EXERCISE AIM -
A verbatim copy is needed of the lines below from the one containing "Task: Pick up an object" up to and including the one containing "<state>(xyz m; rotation", excluding pictures.

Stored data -
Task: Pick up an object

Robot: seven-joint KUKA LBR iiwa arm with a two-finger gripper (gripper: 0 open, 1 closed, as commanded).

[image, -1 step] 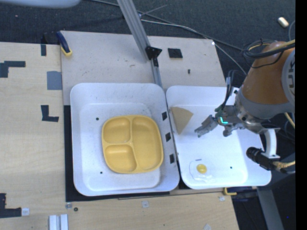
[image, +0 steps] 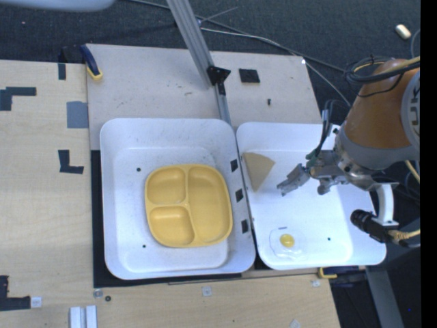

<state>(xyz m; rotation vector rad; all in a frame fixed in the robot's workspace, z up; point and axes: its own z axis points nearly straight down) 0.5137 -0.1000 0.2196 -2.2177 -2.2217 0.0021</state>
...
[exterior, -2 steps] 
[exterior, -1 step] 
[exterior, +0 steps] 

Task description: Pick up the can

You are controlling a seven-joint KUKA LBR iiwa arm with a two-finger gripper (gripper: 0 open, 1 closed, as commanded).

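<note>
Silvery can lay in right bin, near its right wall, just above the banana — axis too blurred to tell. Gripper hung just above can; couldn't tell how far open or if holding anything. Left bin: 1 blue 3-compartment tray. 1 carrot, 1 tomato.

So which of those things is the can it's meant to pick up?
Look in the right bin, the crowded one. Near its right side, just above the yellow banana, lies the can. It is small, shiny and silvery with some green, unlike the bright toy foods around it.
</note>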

RESPONSE TO THIS TASK -
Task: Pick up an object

Robot: seven-joint KUKA LBR iiwa arm with a two-finger gripper (gripper: 0 open, 1 closed, as commanded).

[image, -1 step] 
[image, +0 steps] 

<state>(xyz m; rotation vector rad; all in a frame fixed in the robot's workspace, z up; point and axes: its own z axis points nearly straight down) 0.5137 -0.1000 0.2196 -2.2177 -2.2217 0.0021</state>

Work on the exercise is complete.